是辎重营校尉,表面管粮车,实际负责暗哨。他不带兵,带的是眼线。
陈玄递给他一支炭笔和一张空白竹片:“盯主帐。马腾和韩遂帐外,每刻钟记一次灯火有没有变化。传令兵进出时间,带几个人,有没有小声说话。如果有异常,篝火添柴——加一根,示警;加两根,敌人要动;加三根,动手杀。”
校尉接过竹片,塞进靴子里,悄悄走了。
最后一个来的是斥候队长。他脸上有三道疤,擅长藏身,能靠呼吸声听出敌人有多少人。他带了四个便衣探子,都是老手,能在夜里数清敌人的脚步。

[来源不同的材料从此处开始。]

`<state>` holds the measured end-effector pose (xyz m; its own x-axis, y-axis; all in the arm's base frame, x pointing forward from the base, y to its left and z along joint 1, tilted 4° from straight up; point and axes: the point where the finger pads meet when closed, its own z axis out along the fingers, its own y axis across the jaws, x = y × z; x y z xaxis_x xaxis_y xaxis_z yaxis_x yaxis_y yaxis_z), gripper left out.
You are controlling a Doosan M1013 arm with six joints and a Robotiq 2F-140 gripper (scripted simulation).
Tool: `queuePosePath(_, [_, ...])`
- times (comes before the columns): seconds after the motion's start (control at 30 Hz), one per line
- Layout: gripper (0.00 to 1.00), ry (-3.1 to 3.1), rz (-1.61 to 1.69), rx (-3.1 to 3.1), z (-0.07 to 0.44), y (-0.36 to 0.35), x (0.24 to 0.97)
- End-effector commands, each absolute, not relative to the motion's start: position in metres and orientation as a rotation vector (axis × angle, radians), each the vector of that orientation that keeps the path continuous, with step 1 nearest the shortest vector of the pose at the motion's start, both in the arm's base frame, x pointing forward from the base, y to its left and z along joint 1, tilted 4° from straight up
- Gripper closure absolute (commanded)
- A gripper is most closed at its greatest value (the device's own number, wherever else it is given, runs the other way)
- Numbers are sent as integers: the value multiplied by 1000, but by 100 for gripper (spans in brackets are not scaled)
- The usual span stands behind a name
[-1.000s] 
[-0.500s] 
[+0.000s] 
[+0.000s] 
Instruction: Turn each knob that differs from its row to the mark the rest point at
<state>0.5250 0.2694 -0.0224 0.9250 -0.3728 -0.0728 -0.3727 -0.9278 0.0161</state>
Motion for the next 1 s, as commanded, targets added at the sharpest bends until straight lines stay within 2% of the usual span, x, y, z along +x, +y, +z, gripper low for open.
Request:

“你带人轮班。”陈玄指着地图上的位置,“重点盯马腾右边那个穿黑靴的传令兵,还有韩遂帐前守卫换岗时间。查有没有密信传出,或者有人偷偷离营。信号还是篝火添柴,但你要亲自确认。”
斥候队长抱拳,一句话不说,转身消失在夜里。
命令都下了。
营地还是安静的。火堆不大,马偶尔打响鼻,风吹沙子打在帐篷上,沙沙响。
陈玄坐回原位,闭上眼。
他呼吸变深,像睡着了。
但他脑子很清楚:两队人已经埋伏好,卡住了水源和坡道;三组眼线已经开始工作,主帐的一举一动都逃不过他;警报绳没动,说明没人敢靠近他的帐。
局,已经布好了。
他不再等别人动手。
他在等他们以为他什么都不知道的时候,自己走进他挖的坑。
他想起白天马腾说的话:“明天去瓦亭看看地形。”
瓦亭是险地,两边是山,路窄,容易埋伏。只要三百弓手藏在石头林里,就能让他全军覆没。
可马腾不知道,他根本没打算真去。
就算去,也是带着刀去。
现在,他要让对方相信,他还什么都不知道,还信任他们,明天会笑着赴约。
所以他不能动。
不能查,不能搜,不能露出一点怀疑。
他必须像个老实客人,等着主人请他吃饭,再一刀砍他脑袋。
可这次,砍人脑袋的是他。
他的手慢慢滑过枪杆,指尖停在“玄”字上。
这把枪,从不杀没准备的人。
但它专杀,自以为得逞的蠢货。
陈玄没抬头,但他知道,有人已经开始行动了。